# [Your instructions]
Without altering a word, return the records below, but exclude the pictures.

# [Items listed in a dataset]
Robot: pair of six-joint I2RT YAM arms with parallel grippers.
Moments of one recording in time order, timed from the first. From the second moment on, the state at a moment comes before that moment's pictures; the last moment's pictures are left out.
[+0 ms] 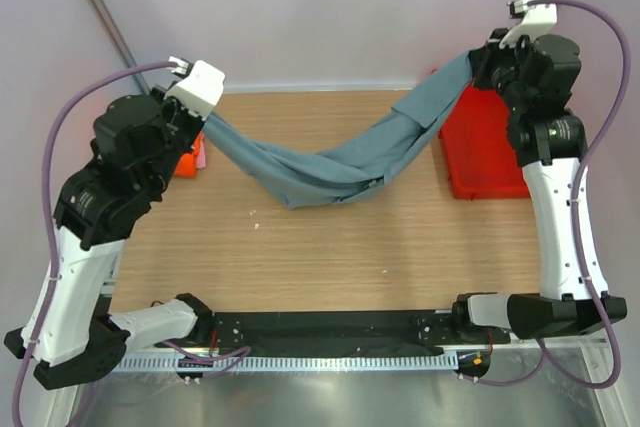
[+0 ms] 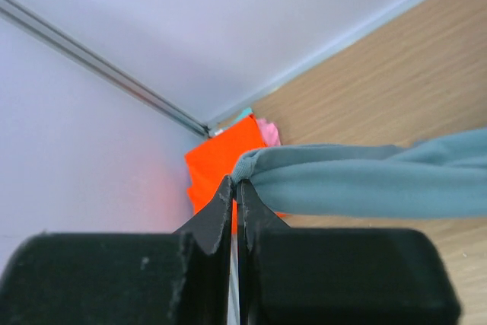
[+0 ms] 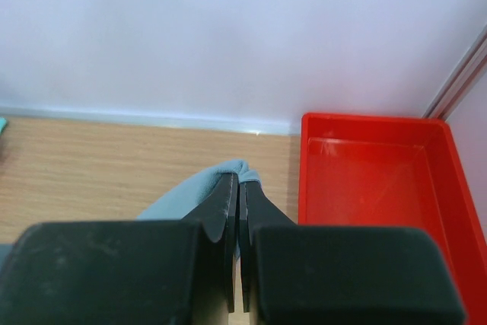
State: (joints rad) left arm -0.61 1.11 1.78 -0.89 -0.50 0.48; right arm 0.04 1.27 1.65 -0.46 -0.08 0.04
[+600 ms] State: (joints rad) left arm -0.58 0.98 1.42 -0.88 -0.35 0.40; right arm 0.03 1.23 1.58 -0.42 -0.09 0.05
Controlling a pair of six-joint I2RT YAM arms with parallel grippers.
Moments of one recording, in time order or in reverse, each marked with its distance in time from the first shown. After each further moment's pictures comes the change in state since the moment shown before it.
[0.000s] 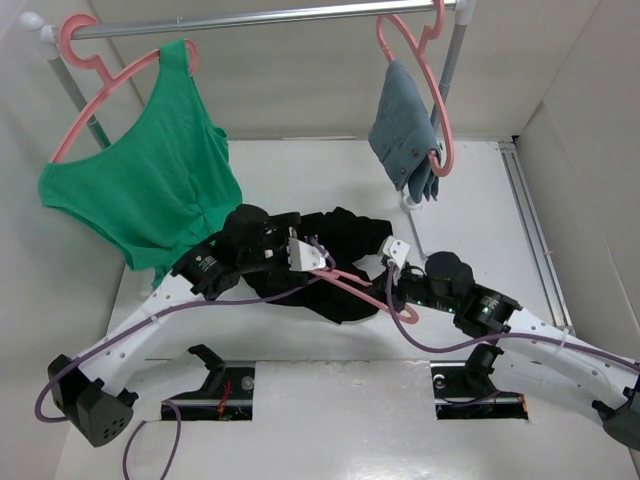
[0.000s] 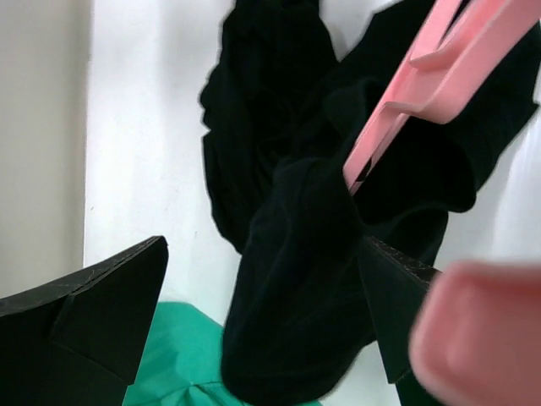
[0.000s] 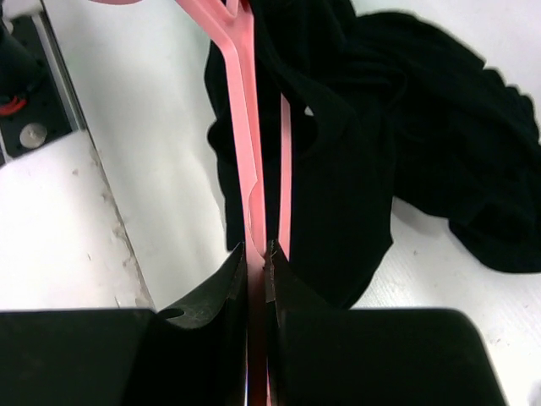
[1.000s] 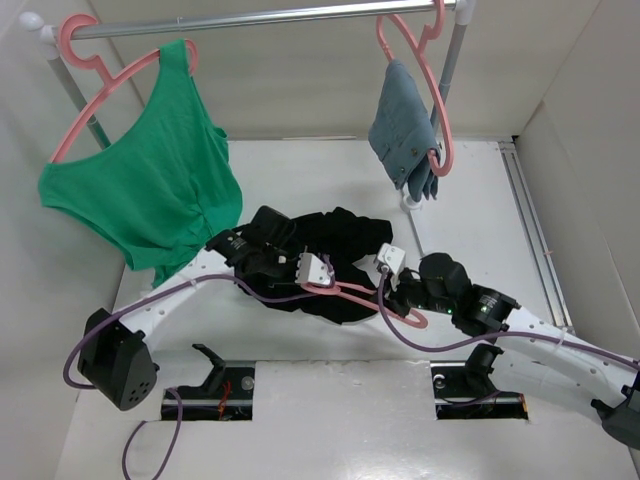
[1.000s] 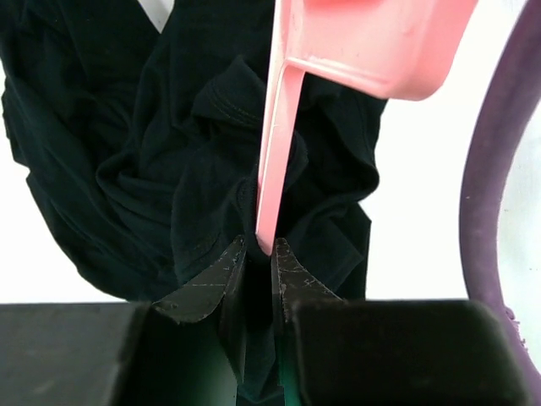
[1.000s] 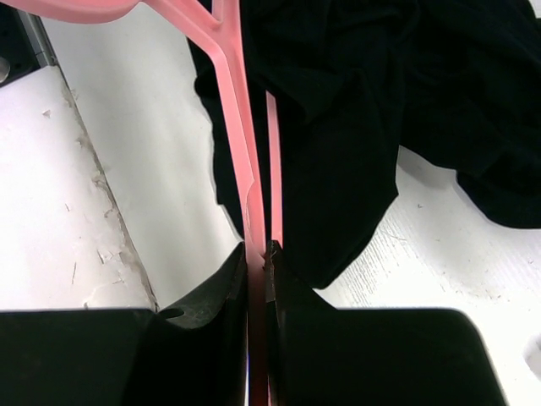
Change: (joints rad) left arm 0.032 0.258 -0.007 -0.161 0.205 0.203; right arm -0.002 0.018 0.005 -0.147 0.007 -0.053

# [Solution]
Robot: pair of six-joint I2RT YAM arms with parallel grippers.
Moments of one recording in time order, timed from the first. From the second moment on, the state at a moment comes before that moment's pictures; the last moment's pictures are left out.
[+0 ms] 
[+0 ms] 
[+0 ms] 
State: (joints rad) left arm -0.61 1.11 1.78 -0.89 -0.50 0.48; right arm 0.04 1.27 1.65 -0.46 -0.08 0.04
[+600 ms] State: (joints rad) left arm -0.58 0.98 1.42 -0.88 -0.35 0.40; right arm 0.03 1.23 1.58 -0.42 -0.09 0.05
Controlling a pair of six-joint I2RT YAM arms with parallel grippers.
Moments of one recording, in time order or in reverse, each marked with its distance in time from the first shown. After each further moment's pictures comes the change in state since the moment shown before it.
[0.000s] 
[0.000s] 
[0.000s] 
[1.000s] 
[1.000s] 
[1.000s] 
Change: (joints rad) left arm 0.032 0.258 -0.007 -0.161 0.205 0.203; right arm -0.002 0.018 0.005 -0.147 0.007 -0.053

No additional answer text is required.